Siemens Healthineers has received FDA clearance for its Atellica IM high-sensitivity troponin I (TnIH) blood test, extending its prognostic capabilities to predict the risk of major cardiac events and death up to one year in advance. This marks the first test of its kind in the United States to receive FDA clearance for such a long-term prognosis.
The Atellica IM TnIH blood test is designed to measure cardiac troponin I, a specific and sensitive biomarker that indicates heart muscle injury. Many U.S. hospitals already utilize this test for assessing cardiac risk. The expanded indication aims to improve the management of patients at risk of heart attacks and reduce high readmission rates related to cardiac emergency department visits.
Clinical Implications
Dr. Alan H.B. Wu, core lab co-director at Zuckerberg San Francisco General Hospital, stated that the new indication helps predict which patients may be on the cusp of a major cardiac event. He noted that nearly 50% of patients with elevated TnIH results and a history of cardiac events are at risk for heart attack and/or death. The assay, combined with a robust clinical assessment, can inform physicians on immediate and long-term patient management to reduce risks for adverse events.

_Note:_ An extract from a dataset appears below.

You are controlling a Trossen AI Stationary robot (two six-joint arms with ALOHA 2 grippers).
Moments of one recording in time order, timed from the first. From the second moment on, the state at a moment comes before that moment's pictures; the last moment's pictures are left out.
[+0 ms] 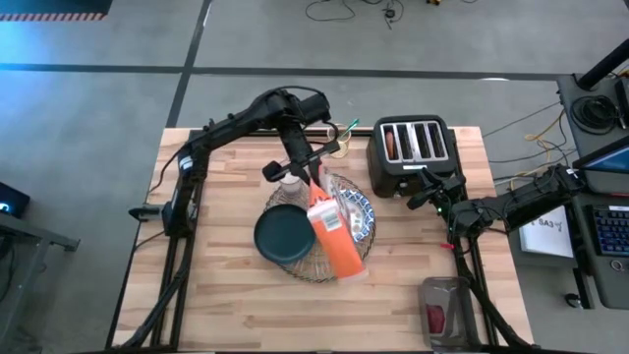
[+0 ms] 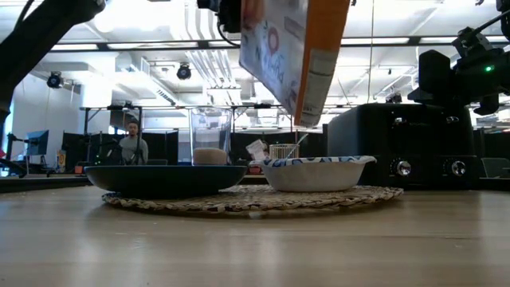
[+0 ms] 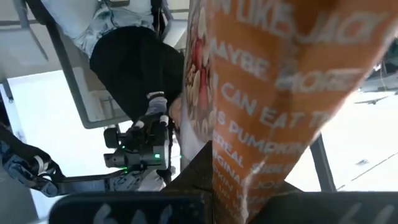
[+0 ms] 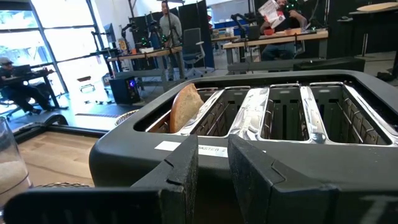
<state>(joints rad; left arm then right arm) 0.36 2.08 2.34 -1.53 1.26 -1.56 0.32 0.43 0.02 0.27 1.41 0.28</state>
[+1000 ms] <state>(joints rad) 0.37 2.08 2.34 -1.53 1.26 -1.53 0.32 0.43 0.02 0.27 1.41 0.28</state>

Impact on Cardiovascular Care
Cardiovascular disease remains the leading cause of death in the U.S., with an American dying every 33 seconds, according to the Centers for Disease Control and Prevention. Siemens Healthineers emphasizes that the Atellica IM test could lead to more effective triage, faster intervention, and potentially save lives by providing crucial clinical information.
Michele Zwickl, head of laboratory solutions for diagnostics at Siemens Healthineers North America, highlighted the potential impact, stating that even if just one patient is triaged more effectively due to the blood test's clinical information, it could lead to faster intervention, prevent hospital readmission, or even save a life.